How many varyings am really using?

NVidia Quadro 3400 FX
driver = 71.89

I have GL_MAX_VARYING_FLOATS_ARB = 32. For float, vec2, vec3, or vec4, I would expect to use 1, 2, 3, or 4 varying floats, respectively. However, it appears that I use up 4 varying floats by using any of these data types. I am running out of varying floats way too fast.

I haven’t found any profiling utility that tells me if this is correct or not. Is this a known bug or am I just insane?

It is the expected behavior of most hardware to count any non-matrix value as 4 floats, and each row of a matrix takes 4 floats. Though, technically, if they tried to be the slightest bit smart or clever about it, it wouldn’t have to…

Any idea why they do it that way? Or is there any literature on it anywhere?

Any idea why they do it that way?
my guess it’s to keep things optimal for parallel computation, avoid swizzles, and perhaps to simplify the compiler at this stage in the game.

The solution is to bunch them together :

varying vec3 normal;
varying float distance;

becomes

varying vec4 normal_distance;

Did some nvidia document discourage this? Maybe it’s in the gpu programming guide.

The solution is to bunch them together
No, the actual solution is for hardware vendors to get off their butts and do this for us. We shouldn’t have to do it. It’s a high-level language; it can abstract stuff like that away easily enough.

I’m sort of surprised hardware vendors don’t do this for us already. All the hardware I have here at work seems to have 32 varying floats, which really isn’t enough to be wasting any. It’s easy to use them up with a moderately complex shader.

Originally posted by V-man:
[b]The solution is to bunch them together :

varying vec3 normal;
varying float distance;

becomes

varying vec4 normal_distance;

Did some nvidia document discourage this? Maybe it’s in the gpu programming guide.[/b]
Well it is good solution if you want save one float varying, but it is bad if you want to encode four vec3’s in 3*vec4.

yooyo

Of course, I agree with you Korval.
I had to use this solution myself a few times to avoid multipass.

Tip: if you are using texcoord for your 2D texture, you might want to do this

gl_TexCoord[0].xy = gl_MultiTexCoord0.xy;

and the zw is free for a vec2!

No, the actual solution is for hardware vendors to get off their butts and do this for us. We shouldn’t have to do it. It’s a high-level language; it can abstract stuff like that away easily enough.
I believe this is a vendor specific problem, 3Dlabs Realizm cards advertise 64 scalar varyings and these can be any combination of floats, vec2, vec4s, etc.

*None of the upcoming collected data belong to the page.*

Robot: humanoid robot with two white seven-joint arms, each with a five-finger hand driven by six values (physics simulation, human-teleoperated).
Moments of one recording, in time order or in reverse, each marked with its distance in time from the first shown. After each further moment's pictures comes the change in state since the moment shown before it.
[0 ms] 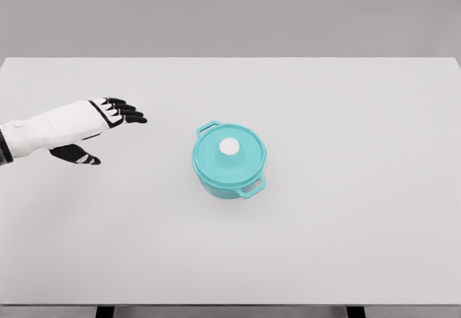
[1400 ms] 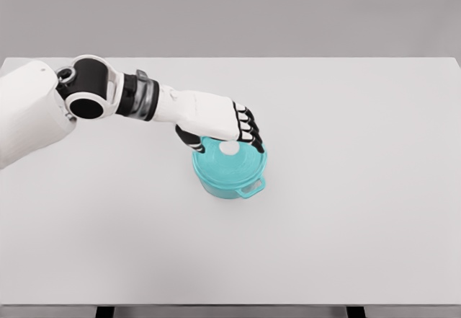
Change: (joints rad) left arm -0.722 -0.342 -0.707 0.112 0.016 -0.009 -0.190; right arm 0.005 0.000 -0.001 0.000 0.000 0.008 -0.009
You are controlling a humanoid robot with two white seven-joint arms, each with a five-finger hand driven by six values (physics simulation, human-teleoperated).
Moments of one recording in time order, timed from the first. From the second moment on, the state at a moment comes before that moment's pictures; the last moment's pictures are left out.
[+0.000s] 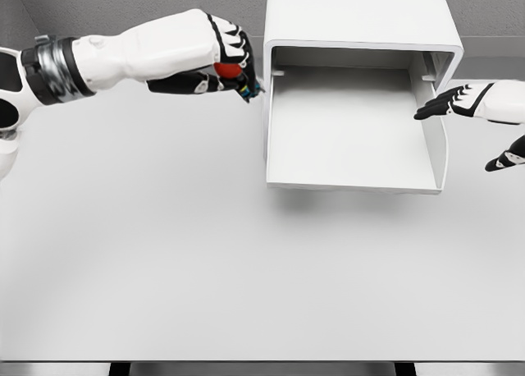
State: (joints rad) left arm -0.81 0.55 -0.46 -1.60 -0.13 -0.61 -0.61; right arm -0.99 -1.30 1.01 -1.60 -0.24 -0.61 0.56
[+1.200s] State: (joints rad) left arm -0.80 0.32 -0.52 -1.59 -0.25 -0.61 -0.61; right arm -0.96 -1.31 1.01 -1.58 -0.20 -0.61 0.56
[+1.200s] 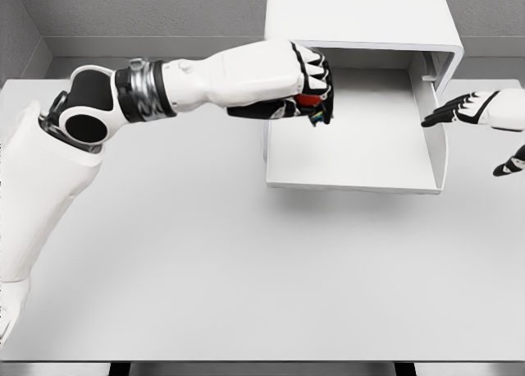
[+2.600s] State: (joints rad) left arm -0.80 0.25 -0.57 -1.50 -0.39 -0.61 -0.58; right arm -0.96 -1.32 0.99 -1.58 -0.18 -0.61 0.56
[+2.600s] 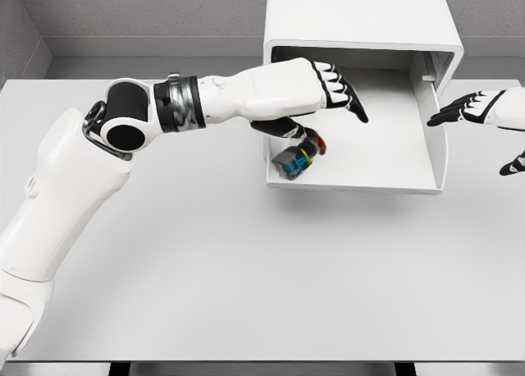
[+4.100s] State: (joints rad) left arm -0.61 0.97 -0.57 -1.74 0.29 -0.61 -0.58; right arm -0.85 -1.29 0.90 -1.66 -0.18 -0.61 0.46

The solution is to bunch them together :
NO! Shaders should be programmed intuitively, with best practices when possible. If you are writing shader(s) to work on across graphics cards from multiple vendors, workarounds such as this should not be generically used. Your application can query for the vendor string and send the correct shader for one and the shader containing a workaround for the other. Doing things like packing multiple variables into a single vec4 could hinder performance, and it potentially prevents the compiler from optimizing the shader to its fullest extent.

gl_TexCoord[0].xy = gl_MultiTexCoord0.xy;
Again, it is much better to write your code intuitively:

varying vec2 textureCoord;
. . . 
textureCoord = gl_MultiTexCoord0.xy;

If you’re writing software with shaders to work across platforms, write them in a portable manner, if a particular vendor requires a workaround - provide a shader for this purpose, for that vendor’s product, and send a shader written with best practices to those cards that support it.

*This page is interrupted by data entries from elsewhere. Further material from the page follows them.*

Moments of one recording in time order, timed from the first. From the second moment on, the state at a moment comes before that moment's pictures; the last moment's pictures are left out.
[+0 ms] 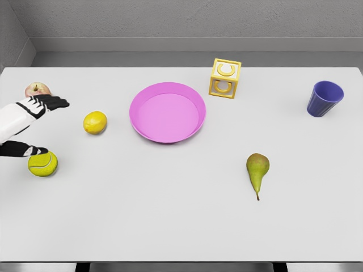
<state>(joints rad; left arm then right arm) 0.03 0.91 0.00 -1.66 -0.21 -0.61 -0.27 0.02 0.00 -0.27 0.07 0.32 -0.13 -0.20</state>
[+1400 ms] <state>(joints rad) -0.56 0.74 -0.46 -1.36 -0.61 -0.61 -0.55 0.02 0.00 -0.27 0.07 0.32 -0.13 -0.20</state>
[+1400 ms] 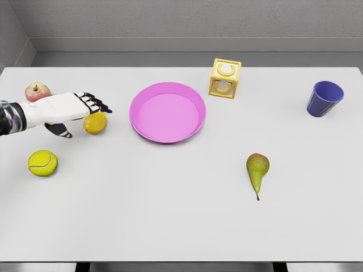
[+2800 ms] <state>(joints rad) -0.62 0.61 -0.48 -1.27 -0.80 -0.61 -0.61 0.02 0.00 -0.27 0.07 0.32 -0.13 -0.20</state>
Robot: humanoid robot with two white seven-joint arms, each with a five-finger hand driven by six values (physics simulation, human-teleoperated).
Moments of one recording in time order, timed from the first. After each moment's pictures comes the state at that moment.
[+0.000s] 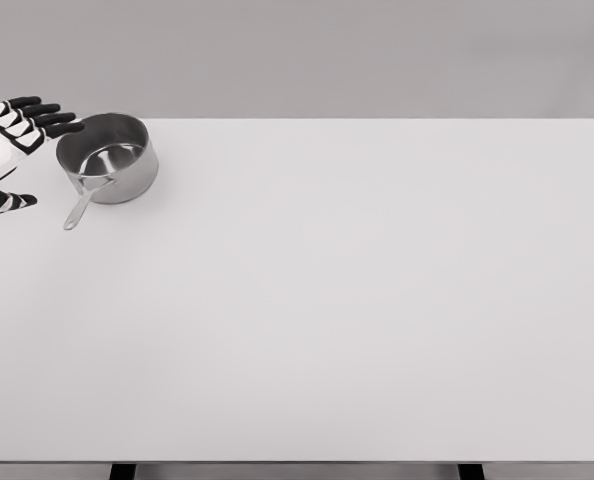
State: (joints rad) left arm -0.16 0.94 -0.04 -1.63 -0.51 -0.61 -0.11; right arm 0.05 0.00 -0.13 0.11 -0.01 -0.25 0.04
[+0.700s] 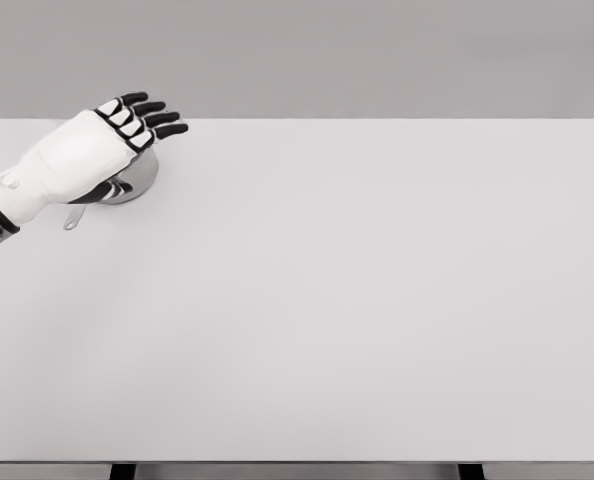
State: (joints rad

Agreed. Putting this workaround in my shaders proved to be fairly painful. I hope other vendors follow your lead and give us all the varyings we thought we paid for soon :slight_smile:

I believe this is a vendor specific problem, 3Dlabs Realizm cards advertise 64 scalar varyings and these can be any combination of floats, vec2, vec4s, etc.
Yes, but nobody cares about 3DLabs hardware :wink:

If you’re writing software with shaders to work across platforms, write them in a portable manner, if a particular vendor requires a workaround - provide a shader for this purpose, for that vendor’s product, and send a shader written with best practices to those cards that support it.
And how are you supposed to know? Keep adding varyings until it breaks, and then present a substitute shader? Test on every hardware before releasing code? Bah. I prefer having implementers fix their compilers than having us do it ourselves, but I also happen to live in a world where implementers aren’t willing to fix this problem. So, we do what we must for the greatest good.

I like my code to be bullet-proof and not to die or fail or fall to some wierd path just because of a driver screwup.